Tumi Moshobane

Personal information
- Full name: Itumeleng Robinson Moshobane
- Date of birth: 17 September 1994 (age 31)
- Place of birth: Soweto, South Africa
- Height: 1.78 m (5 ft 10 in)
- Positions: Midfielder; forward;

Team information
- Current team: Athletic Club Boise
- Number: 11

Youth career
- 0000–2013: Kaizer Chiefs

College career
- Years: Team / Apps / (Gls)
- 2015: Kankakee Cavaliers / 4 / (1)
- 2016–2018: Olivet Nazarene Tigers / 40 / (17)

Senior career*
- Years: Team / Apps / (Gls)
- 2013–2014: Kaizer Chiefs
- 2017: Lansing United
- 2018: Charlotte Eagles / 10 / (3)
- 2019: Lansing Ignite / 26 / (10)
- 2020–2023: San Diego Loyal / 113 / (25)
- 2024–2025: El Paso Locomotive / 43 / (1)
- 2025: Charlotte Independence / 15 / (0)
- 2026–: Athletic Club Boise / 1 / (0)

= Tumi Moshobane =

South African soccer player (born 1994)

Itumeleng Robinson Moshobane (born 17 September 1994), known as Tumi Moshobane, is a South African professional soccer player who plays as a midfielder for Athletic Club Boise in the USL League One.

==Career==

===College===
On 31 August 2015, Moshobane debuted for NJCAA side Kankakee Cavaliers. In 2016, he moved to Olivet Nazarene University. Having been redshirted for the 2016 NAIA season, he earned honourable mentions for the 2017 and 2018 NAIA Men's Soccer All-America teams.

===Professional===
Moshobane signed his first professional contract with USL League One's Lansing Ignite and was named to the 2019 USL League One All-League First Team. Moshobane moved to USL Championship club San Diego Loyal in 2023, re-signing with San Diego in December 2021.
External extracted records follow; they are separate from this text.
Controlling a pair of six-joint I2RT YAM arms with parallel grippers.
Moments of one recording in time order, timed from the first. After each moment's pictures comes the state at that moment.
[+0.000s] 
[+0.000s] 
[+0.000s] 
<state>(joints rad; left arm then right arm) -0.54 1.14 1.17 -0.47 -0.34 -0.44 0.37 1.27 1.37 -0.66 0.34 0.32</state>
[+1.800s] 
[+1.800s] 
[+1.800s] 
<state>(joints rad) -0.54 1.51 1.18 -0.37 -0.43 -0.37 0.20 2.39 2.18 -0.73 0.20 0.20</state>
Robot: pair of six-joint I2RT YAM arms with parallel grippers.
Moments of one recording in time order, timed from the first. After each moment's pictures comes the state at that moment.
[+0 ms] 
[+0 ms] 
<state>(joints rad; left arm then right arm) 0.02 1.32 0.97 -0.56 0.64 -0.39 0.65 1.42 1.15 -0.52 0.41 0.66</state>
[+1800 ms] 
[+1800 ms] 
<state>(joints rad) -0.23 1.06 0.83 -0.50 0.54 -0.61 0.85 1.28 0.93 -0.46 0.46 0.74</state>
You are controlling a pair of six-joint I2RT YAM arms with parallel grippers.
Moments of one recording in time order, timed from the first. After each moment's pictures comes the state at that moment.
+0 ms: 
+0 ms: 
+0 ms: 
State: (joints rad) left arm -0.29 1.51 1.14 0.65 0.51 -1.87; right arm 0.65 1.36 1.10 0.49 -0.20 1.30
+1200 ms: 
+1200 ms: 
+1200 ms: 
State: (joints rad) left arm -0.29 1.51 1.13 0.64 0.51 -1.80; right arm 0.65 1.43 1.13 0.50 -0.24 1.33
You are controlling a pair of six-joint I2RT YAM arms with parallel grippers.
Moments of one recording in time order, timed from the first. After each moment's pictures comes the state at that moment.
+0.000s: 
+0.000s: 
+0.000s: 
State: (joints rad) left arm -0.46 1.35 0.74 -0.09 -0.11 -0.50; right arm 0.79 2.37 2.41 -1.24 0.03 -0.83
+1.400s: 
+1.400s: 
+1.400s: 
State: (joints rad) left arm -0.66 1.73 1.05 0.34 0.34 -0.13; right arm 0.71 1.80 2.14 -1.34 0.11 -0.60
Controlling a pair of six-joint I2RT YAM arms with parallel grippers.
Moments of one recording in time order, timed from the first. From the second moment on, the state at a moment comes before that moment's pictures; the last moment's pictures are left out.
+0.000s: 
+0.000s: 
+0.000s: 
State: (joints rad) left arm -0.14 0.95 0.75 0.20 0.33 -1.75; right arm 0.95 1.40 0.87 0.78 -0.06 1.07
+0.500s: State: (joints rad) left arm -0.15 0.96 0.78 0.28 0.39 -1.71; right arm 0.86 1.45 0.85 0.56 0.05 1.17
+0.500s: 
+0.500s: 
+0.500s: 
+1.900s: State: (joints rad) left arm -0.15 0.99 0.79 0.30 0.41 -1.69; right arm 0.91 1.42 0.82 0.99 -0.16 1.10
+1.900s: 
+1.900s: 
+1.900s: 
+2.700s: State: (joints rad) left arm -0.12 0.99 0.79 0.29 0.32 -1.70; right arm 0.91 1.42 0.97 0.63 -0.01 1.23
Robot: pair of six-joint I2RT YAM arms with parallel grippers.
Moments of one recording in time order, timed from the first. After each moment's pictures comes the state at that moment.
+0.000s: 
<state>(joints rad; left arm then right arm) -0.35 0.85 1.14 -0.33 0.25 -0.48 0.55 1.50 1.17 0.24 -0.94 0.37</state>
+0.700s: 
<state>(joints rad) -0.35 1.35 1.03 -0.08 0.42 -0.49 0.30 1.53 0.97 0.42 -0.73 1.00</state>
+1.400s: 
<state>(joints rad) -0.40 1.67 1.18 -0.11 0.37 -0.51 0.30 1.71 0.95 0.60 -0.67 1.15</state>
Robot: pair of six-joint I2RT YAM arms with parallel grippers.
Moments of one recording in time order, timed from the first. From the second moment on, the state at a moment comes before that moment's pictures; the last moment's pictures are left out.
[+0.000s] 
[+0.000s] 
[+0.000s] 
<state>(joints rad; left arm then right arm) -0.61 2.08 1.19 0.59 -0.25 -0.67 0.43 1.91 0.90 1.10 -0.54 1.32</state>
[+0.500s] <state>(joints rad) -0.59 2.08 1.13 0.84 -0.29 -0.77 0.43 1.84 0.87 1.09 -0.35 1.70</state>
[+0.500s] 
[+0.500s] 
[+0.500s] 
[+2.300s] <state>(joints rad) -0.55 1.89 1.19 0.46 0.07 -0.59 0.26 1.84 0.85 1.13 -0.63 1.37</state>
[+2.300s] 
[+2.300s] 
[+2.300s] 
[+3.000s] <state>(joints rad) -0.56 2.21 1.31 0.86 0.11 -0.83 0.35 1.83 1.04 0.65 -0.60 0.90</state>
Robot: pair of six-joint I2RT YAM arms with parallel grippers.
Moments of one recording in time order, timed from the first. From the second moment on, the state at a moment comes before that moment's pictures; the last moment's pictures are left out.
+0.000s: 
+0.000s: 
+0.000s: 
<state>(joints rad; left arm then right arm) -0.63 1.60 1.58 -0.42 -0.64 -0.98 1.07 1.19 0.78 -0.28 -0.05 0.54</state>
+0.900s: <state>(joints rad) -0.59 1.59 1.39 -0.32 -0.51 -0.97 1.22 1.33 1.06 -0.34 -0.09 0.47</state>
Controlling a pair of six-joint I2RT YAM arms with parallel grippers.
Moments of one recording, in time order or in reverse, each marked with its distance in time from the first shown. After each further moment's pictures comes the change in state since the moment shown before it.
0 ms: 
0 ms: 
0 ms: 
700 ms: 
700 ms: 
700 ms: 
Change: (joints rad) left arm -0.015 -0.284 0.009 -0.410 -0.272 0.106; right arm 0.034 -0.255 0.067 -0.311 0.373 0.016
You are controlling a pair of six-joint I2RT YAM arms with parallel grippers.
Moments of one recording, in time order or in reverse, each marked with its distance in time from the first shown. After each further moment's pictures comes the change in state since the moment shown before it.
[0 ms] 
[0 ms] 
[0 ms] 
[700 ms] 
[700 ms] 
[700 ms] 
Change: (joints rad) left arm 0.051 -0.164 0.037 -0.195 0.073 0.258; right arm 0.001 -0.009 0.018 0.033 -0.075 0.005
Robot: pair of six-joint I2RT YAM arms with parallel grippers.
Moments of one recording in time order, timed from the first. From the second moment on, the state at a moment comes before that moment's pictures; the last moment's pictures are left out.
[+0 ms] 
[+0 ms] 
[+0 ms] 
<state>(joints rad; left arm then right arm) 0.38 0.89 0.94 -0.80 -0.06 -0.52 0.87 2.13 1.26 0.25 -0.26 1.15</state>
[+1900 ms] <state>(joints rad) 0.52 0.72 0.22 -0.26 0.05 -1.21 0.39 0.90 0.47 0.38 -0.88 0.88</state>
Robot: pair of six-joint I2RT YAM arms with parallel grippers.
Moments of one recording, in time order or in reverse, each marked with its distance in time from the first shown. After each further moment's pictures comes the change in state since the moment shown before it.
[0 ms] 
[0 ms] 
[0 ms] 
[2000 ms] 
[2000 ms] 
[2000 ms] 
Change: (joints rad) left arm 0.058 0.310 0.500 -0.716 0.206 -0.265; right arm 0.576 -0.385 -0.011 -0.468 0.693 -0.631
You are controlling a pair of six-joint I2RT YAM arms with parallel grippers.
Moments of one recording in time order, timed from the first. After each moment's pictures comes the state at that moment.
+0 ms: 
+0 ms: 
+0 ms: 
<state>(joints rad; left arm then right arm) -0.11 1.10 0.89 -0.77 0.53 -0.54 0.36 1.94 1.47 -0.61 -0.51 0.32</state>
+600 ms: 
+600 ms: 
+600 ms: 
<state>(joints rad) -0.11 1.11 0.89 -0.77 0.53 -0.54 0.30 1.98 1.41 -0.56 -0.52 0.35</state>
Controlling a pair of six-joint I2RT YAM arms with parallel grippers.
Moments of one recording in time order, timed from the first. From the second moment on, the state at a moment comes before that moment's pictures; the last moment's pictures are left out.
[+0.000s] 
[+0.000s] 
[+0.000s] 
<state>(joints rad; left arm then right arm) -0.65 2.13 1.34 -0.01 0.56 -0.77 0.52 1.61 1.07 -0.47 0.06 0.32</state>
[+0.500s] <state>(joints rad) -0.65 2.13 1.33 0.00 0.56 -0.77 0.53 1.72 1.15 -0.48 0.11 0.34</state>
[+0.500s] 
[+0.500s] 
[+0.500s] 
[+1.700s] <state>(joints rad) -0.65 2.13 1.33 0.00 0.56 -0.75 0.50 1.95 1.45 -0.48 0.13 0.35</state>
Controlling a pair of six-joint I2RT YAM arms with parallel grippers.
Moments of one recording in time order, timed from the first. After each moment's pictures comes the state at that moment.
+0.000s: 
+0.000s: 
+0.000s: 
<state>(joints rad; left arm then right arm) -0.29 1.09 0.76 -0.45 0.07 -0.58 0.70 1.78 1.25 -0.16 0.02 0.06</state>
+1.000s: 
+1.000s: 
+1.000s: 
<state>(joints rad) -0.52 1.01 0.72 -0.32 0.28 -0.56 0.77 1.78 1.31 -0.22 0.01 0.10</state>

The Loyal folded following the 2023 USL Championship season and Moshobane signed for El Paso Locomotive on 13 December 2023.

On 9 July 2025, Moshobane joined USL League One side Charlotte Independence.

On 15 January 2026, Moshobane signed for USL League One expansion club Athletic Club Boise.